[Asis-l] Dr. Diane Kelly to receive prestigious Karen Spärck-Jones Award
Monroe, Wanda G.
wmonroe at email.unc.edu
Fri Feb 22 21:15:24 EST 2013
CHAPEL HILL - Dr. Diane Kelly, associate professor at the University of North Carolina at Chapel Hill’s School of Information and Library Science (SILS), has been selected to receive the prestigious British Computer Society (BCS) BCS Information Retrieval Specialist Group (BCS IRSG) Karen Spärck-Jones Award 2012. The award will be presented in Moscow during the annual European Conference on Information Retrieval 2013 held March 24-28.
The BCS/BCS-IRSG created the annual award to honor and commemorate Karen Spärck Jones, a champion of bringing women into the world of computing. Her main research interests focused on information retrieval (IR) and natural language processing. Passionate about her goal, she once said, "My slogan is: 'Computing is too important to be left to men. I think women bring a different perspective to computing; they are more thoughtful and less inclined to go straight for technical fixes. My belief is that, intellectually, computer science is fascinating - you're trying to make things that don't exist."
According to the BCS/BCS-IRSG Web site, the award is meant to “encourage and promote talented researchers who have endeavoured to advance our understanding of Information Retrieval and/or Natural Language Processing with significant experimental contributions.”
“In making the BCS/ BCS IRSG Karen Spärck-Jones Award for 2012, the Panel strongly recognizes that Diane has made important contributions to:
“The analysis of information seeking behaviors, and to the development of new experimental methods and systems to support information seeking and analysis.
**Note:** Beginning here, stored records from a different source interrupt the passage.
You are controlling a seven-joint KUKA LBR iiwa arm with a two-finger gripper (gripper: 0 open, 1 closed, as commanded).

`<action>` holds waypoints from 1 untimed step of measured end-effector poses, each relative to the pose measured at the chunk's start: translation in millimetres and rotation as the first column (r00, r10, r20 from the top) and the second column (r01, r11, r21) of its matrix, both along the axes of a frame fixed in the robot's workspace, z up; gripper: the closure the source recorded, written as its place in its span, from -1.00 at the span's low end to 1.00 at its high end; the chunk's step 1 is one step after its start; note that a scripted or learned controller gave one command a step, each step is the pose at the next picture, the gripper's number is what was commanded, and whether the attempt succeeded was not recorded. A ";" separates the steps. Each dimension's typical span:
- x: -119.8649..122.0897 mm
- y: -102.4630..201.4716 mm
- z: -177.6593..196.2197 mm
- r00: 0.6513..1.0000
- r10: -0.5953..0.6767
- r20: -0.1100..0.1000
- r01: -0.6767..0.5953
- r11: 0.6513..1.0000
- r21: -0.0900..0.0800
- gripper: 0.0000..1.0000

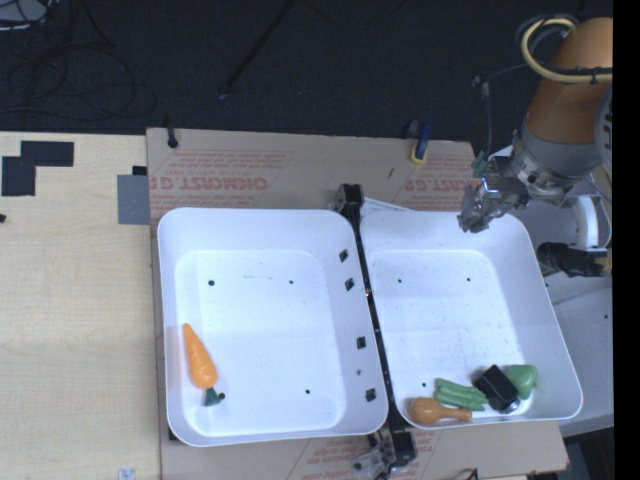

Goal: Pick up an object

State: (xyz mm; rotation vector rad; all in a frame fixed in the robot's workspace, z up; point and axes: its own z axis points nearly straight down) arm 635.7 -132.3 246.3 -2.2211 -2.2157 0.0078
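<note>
White bins; black object half-hiding green toy.

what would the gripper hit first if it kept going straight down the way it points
Probably the right bin's far right corner: the gripper hangs over the rim there, pointing down. Nothing else lies beneath it, though its height above the bin is hard to judge from this slant.

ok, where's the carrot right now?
The carrot lies in the left bin, near its front-left corner by the left wall, tip pointing away from the camera, far from the end effector.
</note>
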 end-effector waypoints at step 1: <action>-4.4 15.5 47.5 1.000 0.004 0.009 -0.004 1.000 0.000 1.00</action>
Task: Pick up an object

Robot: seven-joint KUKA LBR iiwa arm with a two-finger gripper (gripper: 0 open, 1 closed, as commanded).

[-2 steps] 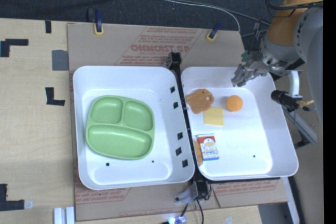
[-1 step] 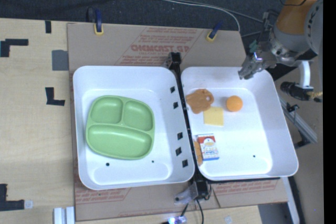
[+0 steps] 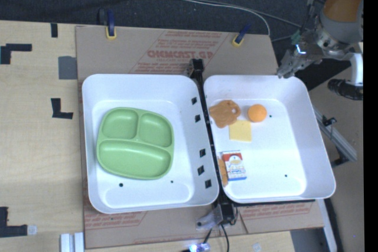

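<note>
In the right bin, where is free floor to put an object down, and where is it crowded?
The right bin has bare floor right of the orange ball and the yellow slice, down to the near wall. It is crowded on the left: brown cookie, slice, and small box by the divider.

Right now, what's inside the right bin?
The right bin holds a brown cookie, an orange ball, a yellow cheese slice and a small box. Anything beneath them is covered.

Tray in left bin; ball, cookie in right bin.
</note>
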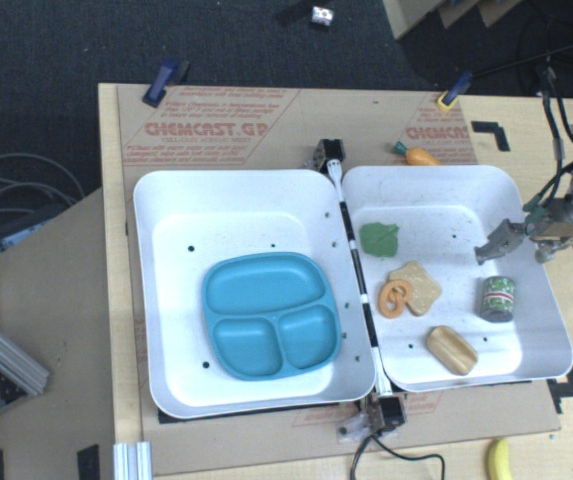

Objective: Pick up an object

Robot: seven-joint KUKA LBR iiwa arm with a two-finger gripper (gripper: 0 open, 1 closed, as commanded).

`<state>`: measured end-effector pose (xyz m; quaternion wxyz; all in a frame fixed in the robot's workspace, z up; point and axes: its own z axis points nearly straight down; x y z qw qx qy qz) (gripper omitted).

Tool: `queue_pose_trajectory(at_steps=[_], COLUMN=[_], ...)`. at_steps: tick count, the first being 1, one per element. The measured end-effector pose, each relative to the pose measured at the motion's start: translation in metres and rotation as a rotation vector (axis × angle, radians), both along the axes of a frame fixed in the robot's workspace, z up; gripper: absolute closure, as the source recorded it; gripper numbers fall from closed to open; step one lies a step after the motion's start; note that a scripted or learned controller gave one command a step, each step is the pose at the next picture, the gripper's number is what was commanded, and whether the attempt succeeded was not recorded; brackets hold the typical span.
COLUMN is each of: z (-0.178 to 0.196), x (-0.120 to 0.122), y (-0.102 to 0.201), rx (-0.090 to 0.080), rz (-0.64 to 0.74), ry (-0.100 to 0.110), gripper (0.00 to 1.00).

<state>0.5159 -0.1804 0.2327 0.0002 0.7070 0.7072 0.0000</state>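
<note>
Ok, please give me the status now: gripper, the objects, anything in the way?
Gripper over right bin, nothing seen in it. Green can just below it, untouched. Bread roll, pretzel, green leaf apart; path clear.

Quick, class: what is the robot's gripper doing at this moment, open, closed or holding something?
Gripper: it sits over the right bin's right side, above the small green can; it holds nothing, and open or closed cannot be told.

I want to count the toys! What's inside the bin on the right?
The right bin holds a green leafy piece, a pretzel touching a tan cracker, a bread roll and a small green can. Anything beneath them is hidden.
</note>
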Motion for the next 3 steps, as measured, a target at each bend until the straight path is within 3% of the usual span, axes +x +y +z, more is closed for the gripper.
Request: queue_pose_trajectory(at_steps=[1,2,3], z=[-0.122,-0.148,-0.138], x=[0.003,0.012,0.013], y=[-0.033,-0.027,-0.027], rx=[0.001,0.002,0.000], rz=[-0.001,0.000,0.000], ry=[0.003,0.002,0.000], gripper=[0.00,0.00,1.00])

“Diane has made several other important contributions to user modeling using implicit indicators of relevance, the development and analysis of interfaces to elicit richer statements of interest, and new methodologies for designing and evaluating interactive retrieval systems. Her strong user-oriented work views users-as-people with cognitive tasks,” said Ayse Goker, chair of the Award Panel and senior lecturer at the Department of Information Science, City University London, United Kingdom, and School of Computing, Robert Gordon University.
“I am extremely honored to have been selected for this award which is named for one of my information retrieval research heroines who made so many important contributions to IR,” said Kelly. “All of these people [on the award panel] who I have admired for so long have chosen me as the recipient of this award. It is really unbelievable and moving.”
The members of the Award Panel were (in alphabetical surname order):
· Pia Borlund, Royal School of Library and Information Science, Aalborg East, Denmark.
· Ann Copestake, Computer Laboratory, University of Cambridge, United Kingdom.
· Susan Dumais, Principal Researcher, Microsoft Research, Redmond, USA.
· Robert Gaizauskas, Department of Computer Science, University of Sheffield, United Kingdom.
· Ayse Goker, Department of Information Science, City University London, United Kingdom, and School of Computing, Robert Gordon University.
· Stephen Robertson, Microsoft Research Cambridge, United Kingdom.
· Tomek Strzalkowski, Institute for Informatics, Logics & Security Studies University at Albany, SUNY, United States of America.